ACTIVITY
Pictures must not appear; the answer is exactly the lines from the one that holds "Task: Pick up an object" through the end of the material.

━━ SUPPLIED DATA

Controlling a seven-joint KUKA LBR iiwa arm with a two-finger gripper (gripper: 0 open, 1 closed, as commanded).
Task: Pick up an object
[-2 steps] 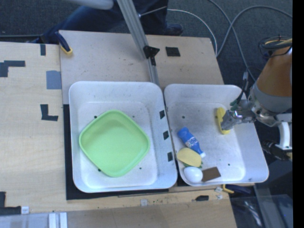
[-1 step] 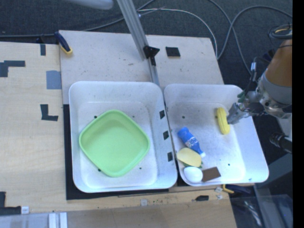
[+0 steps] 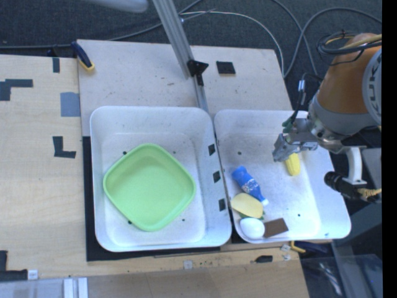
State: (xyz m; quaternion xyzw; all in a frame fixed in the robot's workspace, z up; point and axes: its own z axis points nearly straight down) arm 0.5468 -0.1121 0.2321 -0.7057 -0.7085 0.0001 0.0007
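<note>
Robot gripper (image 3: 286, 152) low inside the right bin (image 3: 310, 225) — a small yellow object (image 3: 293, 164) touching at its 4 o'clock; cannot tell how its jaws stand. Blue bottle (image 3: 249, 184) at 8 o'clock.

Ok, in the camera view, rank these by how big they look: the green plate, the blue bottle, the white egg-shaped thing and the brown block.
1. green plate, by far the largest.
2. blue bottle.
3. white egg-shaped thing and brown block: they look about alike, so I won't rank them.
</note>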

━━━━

ANSWER TO THE EXERCISE
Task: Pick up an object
[-2 steps] 
[-1 step] 
[+0 steps] 
State: (xyz m; quaternion xyzw; all in a frame fixed in the robot's workspace, z up; point and axes: its own z axis points nearly straight down) arm 0.5468 -0.1121 0.2321 -0.7057 -0.7085 0.0001 0.0007
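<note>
Robot gripper (image 3: 286, 152) low inside the right bin (image 3: 310, 225) — a small yellow object (image 3: 293, 164) touching at its 4 o'clock; cannot tell how its jaws stand. Blue bottle (image 3: 249, 184) at 8 o'clock.

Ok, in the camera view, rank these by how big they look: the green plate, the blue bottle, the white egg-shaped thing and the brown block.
1. green plate, by far the largest.
2. blue bottle.
3. white egg-shaped thing and brown block: they look about alike, so I won't rank them.
</note>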

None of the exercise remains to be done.